Ce que la loi de finances 2026 change — et où elle bute
Depuis le 1er janvier, un verrou a sauté pour la diaspora algérienne. L’article 129 de la loi de finances 2026 supprime la dérogation qui permettait aux Algériens non-résidents d’entrer au pays avec des espèces en devises sans justification de change. Concrètement : un Algérien vivant à Lyon qui rentre à Sétif avec 5 000 euros en liquide doit désormais prouver qu’il les a changés dans un circuit bancaire agréé — sans quoi les agents douaniers, équipés du portail ALCES, peuvent procéder à une saisie conservatoire.
Ce dispositif a réduit une pratique précise : les membres de la diaspora qui servaient d’intermédiaires pour injecter des devises dans les circuits informels algériens depuis l’étranger. Ce qu’il n’a pas changé, c’est la géographie du marché noir lui-même. Le Square Port-Saïd n’est pas un point de passage douanier. Les cambistes de Bab El-Oued, du centre-ville d’Oran ou du marché Souk Ahras à Constantine ne demandent ni passeport ni justificatif. La loi a fermé une porte d’entrée. Elle n’a pas fermé le marché.

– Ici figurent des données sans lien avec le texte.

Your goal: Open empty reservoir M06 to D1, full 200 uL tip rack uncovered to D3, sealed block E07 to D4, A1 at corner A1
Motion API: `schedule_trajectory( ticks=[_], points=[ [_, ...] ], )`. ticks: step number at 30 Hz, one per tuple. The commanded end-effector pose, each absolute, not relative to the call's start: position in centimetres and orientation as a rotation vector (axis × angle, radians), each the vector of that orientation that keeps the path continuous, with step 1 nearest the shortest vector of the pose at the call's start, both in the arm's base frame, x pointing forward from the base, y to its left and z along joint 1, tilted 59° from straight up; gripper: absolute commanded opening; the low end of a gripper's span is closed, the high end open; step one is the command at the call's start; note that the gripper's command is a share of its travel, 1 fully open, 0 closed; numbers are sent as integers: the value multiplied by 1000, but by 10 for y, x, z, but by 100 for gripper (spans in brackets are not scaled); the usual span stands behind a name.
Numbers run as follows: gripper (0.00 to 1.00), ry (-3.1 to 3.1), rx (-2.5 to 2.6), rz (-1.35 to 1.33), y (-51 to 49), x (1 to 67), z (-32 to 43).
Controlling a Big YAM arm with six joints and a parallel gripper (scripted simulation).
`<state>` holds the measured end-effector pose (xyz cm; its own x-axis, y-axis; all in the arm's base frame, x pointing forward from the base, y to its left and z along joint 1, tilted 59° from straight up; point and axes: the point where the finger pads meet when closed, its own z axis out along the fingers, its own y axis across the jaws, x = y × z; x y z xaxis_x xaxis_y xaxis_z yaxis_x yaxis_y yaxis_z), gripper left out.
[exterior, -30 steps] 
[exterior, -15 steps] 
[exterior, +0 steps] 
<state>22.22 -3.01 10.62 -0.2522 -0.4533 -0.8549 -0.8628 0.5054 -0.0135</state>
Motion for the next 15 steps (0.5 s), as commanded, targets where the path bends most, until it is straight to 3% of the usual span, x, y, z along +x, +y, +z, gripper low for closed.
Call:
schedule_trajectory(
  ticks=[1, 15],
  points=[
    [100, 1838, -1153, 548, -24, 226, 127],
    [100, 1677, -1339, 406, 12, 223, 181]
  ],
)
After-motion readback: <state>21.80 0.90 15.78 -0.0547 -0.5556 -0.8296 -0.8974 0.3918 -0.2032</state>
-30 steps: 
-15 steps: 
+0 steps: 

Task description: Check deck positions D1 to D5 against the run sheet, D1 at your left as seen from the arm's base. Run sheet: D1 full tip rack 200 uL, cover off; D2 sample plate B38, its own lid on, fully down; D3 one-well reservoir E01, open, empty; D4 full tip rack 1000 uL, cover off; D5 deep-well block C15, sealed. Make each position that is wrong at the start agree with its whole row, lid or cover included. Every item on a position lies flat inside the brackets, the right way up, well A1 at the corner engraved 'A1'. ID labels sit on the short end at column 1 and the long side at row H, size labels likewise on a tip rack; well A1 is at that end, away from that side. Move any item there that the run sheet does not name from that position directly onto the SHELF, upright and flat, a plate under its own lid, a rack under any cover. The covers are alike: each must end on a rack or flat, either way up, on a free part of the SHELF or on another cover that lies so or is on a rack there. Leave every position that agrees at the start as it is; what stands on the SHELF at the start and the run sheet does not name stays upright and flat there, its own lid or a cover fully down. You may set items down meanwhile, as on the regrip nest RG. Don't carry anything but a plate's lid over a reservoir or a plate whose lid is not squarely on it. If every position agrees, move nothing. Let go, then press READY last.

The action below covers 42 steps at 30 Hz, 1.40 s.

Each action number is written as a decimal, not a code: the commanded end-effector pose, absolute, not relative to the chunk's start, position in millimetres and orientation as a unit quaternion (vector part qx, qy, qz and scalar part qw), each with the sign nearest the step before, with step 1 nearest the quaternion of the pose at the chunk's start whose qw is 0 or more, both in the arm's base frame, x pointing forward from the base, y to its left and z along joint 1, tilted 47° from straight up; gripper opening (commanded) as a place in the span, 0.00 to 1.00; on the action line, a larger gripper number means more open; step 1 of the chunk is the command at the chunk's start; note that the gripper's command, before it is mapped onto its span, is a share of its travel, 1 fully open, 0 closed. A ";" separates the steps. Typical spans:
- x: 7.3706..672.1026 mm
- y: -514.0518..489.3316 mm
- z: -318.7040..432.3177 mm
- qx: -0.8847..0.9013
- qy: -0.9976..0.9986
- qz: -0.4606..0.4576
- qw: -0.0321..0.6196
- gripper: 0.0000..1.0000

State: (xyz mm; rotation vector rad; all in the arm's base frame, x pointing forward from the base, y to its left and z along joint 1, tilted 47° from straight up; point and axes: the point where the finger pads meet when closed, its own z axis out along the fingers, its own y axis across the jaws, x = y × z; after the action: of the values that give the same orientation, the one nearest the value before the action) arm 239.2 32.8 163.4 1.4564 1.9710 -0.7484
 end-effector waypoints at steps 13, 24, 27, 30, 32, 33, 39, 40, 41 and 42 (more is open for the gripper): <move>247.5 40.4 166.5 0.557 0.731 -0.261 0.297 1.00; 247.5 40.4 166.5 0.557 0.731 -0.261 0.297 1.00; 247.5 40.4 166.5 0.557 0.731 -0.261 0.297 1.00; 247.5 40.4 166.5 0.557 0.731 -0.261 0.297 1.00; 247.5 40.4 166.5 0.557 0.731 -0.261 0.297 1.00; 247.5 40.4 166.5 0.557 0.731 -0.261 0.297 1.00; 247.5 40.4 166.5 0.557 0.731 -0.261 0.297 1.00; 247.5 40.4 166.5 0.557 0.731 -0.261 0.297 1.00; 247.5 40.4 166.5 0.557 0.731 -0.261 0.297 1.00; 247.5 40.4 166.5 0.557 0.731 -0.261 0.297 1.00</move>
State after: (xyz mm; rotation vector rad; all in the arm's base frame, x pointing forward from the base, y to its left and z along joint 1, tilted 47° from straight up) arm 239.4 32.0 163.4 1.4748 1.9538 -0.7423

La diaspora : 2,5 millions de passages d’été, un seul réflexe de change
Chaque été, l’Algérie enregistre plusieurs millions d’entrées de ressortissants résidant à l’étranger — essentiellement de France, de Belgique, du Canada et des Émirats. Ces arrivées représentent, selon les estimations de la Banque d’Algérie, la deuxième source d’entrées de devises après les exportations d’hydrocarbures. Mais une partie significative de cet argent ne passe jamais par les guichets bancaires : il alimente directement le marché noir, via des familles qui changent l’argent des frères ou cousins établis à l’étranger, ou via des réseaux de confiance qui opèrent depuis les mêmes adresses depuis des années.
L’été 2025 avait illustré l’ampleur de ce flux : l’euro se négociait autour de 263 dinars en août, avant de monter à 283,50 dinars en novembre — un écart de 20 dinars en quatre mois, porté d’abord par la demande estivale puis par les anticipations de fin d’année. En 2026, le Hadj précède l’été de quelques semaines seulement. Les deux vagues de demande se succèdent sans respiration : les cambistes entrent dans leur période la plus rentable de l’année avec des cours déjà hauts.
Ce que cela change
L’allocation officielle de voyages plafonnée à 750 euros par adulte par an reste la mesure la plus révélatrice de la déconnexion entre la politique de change algérienne et les besoins réels de la population. Un Algérien qui part en vacances en France deux semaines, un hadj qui passe trois semaines en Arabie saoudite, un étudiant qui s’installe à l’étranger : tous épuisent cette enveloppe en quelques jours. Le reste, ils le trouvent au marché noir.
Les 279 dinars affichés ce lundi pour l’euro ne sont pas un accident de calendrier. Ils sont la valeur d’équilibre d’un marché que trente ans de contrôle des changes n’ont jamais réussi à éteindre — et qui aborde aujourd’hui l’une de ses saisons les plus sollicitées.